Data shown Start Marker

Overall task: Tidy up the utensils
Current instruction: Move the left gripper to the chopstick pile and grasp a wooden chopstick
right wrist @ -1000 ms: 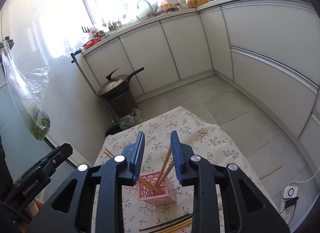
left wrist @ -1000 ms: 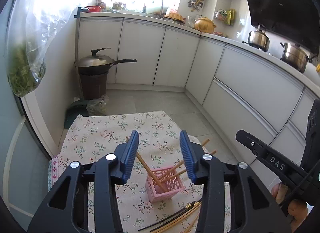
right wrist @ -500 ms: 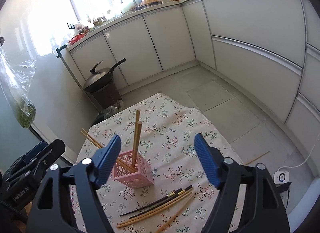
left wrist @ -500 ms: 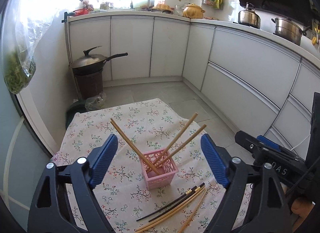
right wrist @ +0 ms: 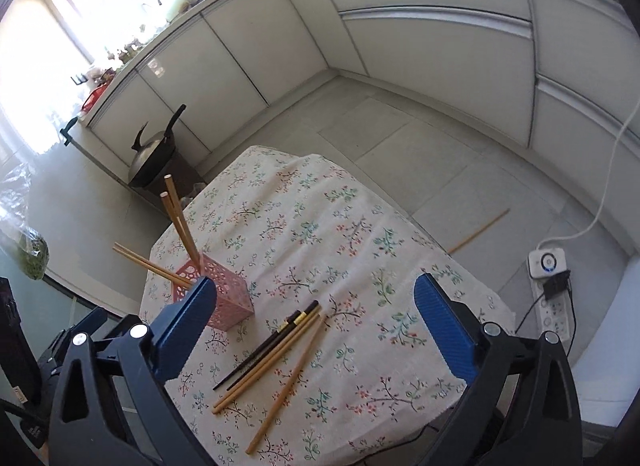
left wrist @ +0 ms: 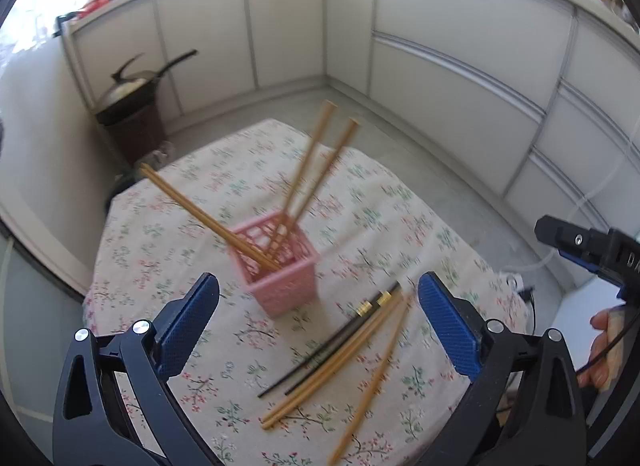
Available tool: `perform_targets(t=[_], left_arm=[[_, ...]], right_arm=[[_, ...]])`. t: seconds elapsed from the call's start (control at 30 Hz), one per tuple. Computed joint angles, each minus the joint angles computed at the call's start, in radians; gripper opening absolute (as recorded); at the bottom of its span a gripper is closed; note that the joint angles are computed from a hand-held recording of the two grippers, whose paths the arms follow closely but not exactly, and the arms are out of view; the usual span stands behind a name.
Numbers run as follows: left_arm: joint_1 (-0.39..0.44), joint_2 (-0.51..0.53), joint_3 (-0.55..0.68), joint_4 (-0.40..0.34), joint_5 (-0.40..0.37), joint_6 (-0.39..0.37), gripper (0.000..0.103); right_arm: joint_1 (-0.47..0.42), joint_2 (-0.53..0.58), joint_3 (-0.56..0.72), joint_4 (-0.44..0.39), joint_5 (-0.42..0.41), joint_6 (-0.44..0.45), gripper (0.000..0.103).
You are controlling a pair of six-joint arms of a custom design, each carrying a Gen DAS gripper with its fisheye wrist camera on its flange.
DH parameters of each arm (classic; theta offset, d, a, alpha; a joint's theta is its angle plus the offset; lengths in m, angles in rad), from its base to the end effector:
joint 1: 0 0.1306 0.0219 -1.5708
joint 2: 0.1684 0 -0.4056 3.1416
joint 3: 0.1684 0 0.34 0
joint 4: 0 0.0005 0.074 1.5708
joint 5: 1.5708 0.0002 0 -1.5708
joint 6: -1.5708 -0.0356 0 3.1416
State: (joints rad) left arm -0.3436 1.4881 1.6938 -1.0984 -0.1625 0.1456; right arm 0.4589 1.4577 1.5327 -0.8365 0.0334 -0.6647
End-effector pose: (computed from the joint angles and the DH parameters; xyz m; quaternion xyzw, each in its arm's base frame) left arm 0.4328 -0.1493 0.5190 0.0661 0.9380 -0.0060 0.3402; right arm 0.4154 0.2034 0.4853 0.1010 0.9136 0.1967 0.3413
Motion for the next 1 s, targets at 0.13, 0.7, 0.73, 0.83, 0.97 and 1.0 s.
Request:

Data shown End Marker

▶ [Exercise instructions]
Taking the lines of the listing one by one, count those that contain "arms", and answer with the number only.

▶ [Reply]
2